The following suggestions would put fairness into national pension arrangements and help resolve the looming pensions crisis:

  1. The next round of benchmarking should take full account of the cost and value of public sector pensions. This means that staff should be given the option of maintaining current pension rights with salary reductions to cover the full cost of entitlements, or of holding current salary levels and funding their own pensions on a discretionary basis. In addition, the State should progressively introduce self-funded schemes for all its employees.
  2. There should be a cap of, say, a million euro on the value of tax-deductable contributions to a pension fund for any individual.
  3. State organisations with pension deficits, amounting to a billion euro, should be required to sort these out internally and not be baled out by the taxpayer and by raising prices to consumers.
  4. The role of the National Pension Reserve Fund should be clarified as regards the expected distributions between public sector and social welfare pensions.

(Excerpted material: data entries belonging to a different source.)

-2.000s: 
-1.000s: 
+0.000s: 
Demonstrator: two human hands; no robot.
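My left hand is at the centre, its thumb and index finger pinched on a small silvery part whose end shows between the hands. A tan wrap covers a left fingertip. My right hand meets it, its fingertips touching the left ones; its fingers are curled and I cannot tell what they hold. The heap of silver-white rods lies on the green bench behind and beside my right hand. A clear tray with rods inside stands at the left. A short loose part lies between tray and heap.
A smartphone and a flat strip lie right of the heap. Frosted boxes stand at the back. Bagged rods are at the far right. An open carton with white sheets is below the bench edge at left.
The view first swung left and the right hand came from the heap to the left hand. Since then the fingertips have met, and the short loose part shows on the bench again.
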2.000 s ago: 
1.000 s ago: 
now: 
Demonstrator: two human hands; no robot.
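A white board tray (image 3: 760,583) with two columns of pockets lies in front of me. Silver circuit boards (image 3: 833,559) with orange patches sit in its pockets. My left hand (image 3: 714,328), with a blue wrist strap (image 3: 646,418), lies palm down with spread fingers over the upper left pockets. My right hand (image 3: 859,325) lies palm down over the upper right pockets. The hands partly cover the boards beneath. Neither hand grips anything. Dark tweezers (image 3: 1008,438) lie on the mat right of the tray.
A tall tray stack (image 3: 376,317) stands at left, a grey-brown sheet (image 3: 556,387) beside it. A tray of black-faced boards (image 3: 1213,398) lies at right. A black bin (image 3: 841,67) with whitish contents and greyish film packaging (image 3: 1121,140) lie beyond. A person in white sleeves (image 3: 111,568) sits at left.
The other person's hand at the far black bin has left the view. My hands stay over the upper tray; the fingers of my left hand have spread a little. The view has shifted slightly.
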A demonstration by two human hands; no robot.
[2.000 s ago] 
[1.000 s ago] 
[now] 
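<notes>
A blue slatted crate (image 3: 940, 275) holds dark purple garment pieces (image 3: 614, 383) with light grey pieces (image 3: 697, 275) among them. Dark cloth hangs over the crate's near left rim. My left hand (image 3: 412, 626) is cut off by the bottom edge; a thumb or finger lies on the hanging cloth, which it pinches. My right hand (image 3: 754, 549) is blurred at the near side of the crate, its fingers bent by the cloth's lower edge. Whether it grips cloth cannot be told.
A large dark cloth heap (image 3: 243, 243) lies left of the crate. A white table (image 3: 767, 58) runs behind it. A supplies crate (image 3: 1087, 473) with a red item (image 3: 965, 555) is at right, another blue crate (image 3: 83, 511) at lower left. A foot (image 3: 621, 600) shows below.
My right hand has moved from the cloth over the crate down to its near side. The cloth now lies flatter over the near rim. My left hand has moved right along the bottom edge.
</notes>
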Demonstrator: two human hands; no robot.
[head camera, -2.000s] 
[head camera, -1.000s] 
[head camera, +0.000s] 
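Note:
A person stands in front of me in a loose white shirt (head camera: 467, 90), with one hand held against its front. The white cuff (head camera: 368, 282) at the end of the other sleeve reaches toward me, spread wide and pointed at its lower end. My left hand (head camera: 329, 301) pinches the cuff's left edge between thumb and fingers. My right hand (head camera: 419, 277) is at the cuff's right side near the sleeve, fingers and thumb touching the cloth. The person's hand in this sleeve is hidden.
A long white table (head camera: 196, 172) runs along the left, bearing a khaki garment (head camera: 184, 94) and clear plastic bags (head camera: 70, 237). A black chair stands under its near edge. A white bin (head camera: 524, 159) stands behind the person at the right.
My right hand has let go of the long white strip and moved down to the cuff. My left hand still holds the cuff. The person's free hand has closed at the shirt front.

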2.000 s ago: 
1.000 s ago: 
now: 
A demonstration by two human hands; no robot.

Indeed, a fundamental reassessment of this organisation should be conducted in the context of our surging population and given that invests over a billion euro a year aboard while the State has a deficit in infrastructural funding.
  5. As TDs and Ministers are amongst the best paid and, probably best pensioned, in the world, they should fund their own pensions over and above a basic scheme. The sums involved are not large but there is a principle involved and a lead to be given.

This prescription is likely to be painful but, as everyone knows, it is better to start pension planning earlier rather than later. So, before introducing mandatory pensions, the Government should create an equitable starting point.